Pada penentuan kadar total fenol, larutan standar yang digunakan adalah
asam galat dengan variasi konsentrasi 0,2; 0,4; 0,6; 0,8 dan 1,0 ppm. Diperoleh
nilai regresi linier yaitu: y = 0,834x – 0,002; R2 = 0,997. Asam galat digunakan
sebagai standar pengukuran karena asam galat merupakan turunan asam
hiroksibenzoat yang tergolong asam fenol sederhana. Kandungan fenol asam
organic ini bersifat murni dan stabil (Wachidah, 2013). Kadar total fenol ekstrak
dinyatakan sebagai ekuivalen asam galat atau Gallic Acid Equivalent (GAE).
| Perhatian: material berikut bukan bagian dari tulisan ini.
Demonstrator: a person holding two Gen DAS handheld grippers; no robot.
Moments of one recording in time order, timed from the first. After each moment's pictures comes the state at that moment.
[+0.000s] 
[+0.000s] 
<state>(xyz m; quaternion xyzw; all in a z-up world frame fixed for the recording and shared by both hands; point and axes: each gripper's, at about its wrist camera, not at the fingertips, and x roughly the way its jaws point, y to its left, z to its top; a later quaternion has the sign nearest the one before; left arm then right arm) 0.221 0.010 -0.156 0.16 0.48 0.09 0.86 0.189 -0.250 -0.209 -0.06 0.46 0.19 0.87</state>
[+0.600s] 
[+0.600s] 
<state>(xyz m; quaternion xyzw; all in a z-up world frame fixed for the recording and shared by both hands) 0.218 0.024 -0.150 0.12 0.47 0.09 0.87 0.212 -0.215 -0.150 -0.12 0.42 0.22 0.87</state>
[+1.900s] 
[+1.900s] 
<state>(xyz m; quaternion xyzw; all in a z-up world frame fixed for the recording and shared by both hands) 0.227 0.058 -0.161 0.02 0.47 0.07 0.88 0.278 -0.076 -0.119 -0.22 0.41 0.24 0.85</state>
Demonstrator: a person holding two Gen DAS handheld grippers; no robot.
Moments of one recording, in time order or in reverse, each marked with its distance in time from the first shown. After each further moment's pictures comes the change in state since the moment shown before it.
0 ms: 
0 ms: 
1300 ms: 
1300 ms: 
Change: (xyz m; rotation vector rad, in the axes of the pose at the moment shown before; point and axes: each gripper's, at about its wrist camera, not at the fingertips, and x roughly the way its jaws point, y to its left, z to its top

GAE merupakan acuan umum untuk mengukur sejumlah senyawa fenolik yang
terdapat dalam suatu bahan (Amanah & Aznam, 2015). Nilai Gallic Acid
Equivalent (GAE) menunjukkan jumlah kesetaraan milligram asam galat dalam 1
mg sampel (Wachidah, 2013). Berdasarkan perhitungan terhadap data yang
diperoleh melalui praktikum uji total fenol diperoleh nilai %TF(GAE) yaitu
sebesar 0,0015%.
Kelarutan senyawa fenolik bergantung pada pelarut yang digunakan.
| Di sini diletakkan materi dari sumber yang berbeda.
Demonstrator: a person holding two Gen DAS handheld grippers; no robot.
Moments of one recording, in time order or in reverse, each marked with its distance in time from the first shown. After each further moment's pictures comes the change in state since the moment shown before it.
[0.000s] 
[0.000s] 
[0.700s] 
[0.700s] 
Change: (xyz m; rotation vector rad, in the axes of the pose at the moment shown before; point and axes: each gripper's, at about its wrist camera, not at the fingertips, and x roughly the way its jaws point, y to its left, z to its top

Komponen polifenol memiliki spektrum yang luas dengan sifat kelarutan yang
berbeda-beda. Hal inilah yang menyebabkan sulitnya prosedur ekstraksi yang
cocok untuk mengekstrak fenolik pada tanaman. Berdasarkan laporan sebuah
studi, tingginya total polifenol pada pelarut etil asetat diduga adanya golongan
polifenol yang memiliki berat molekul yang sama dengan pelarut etil asetat seperti
tanin dan flavanol. Dilaporkan bahwa pelarut etil asetat sangat cocok untuk
mengekstraksi senyawa fenolik. Kandungan fenolik total yang terdapat di dalam
ekstrak etil asetat lebih besar dibandingkan dengan ekstrak metanol dan kloroform
(Adi Ahmad Samin, Nurhayati Bialangi, 2013).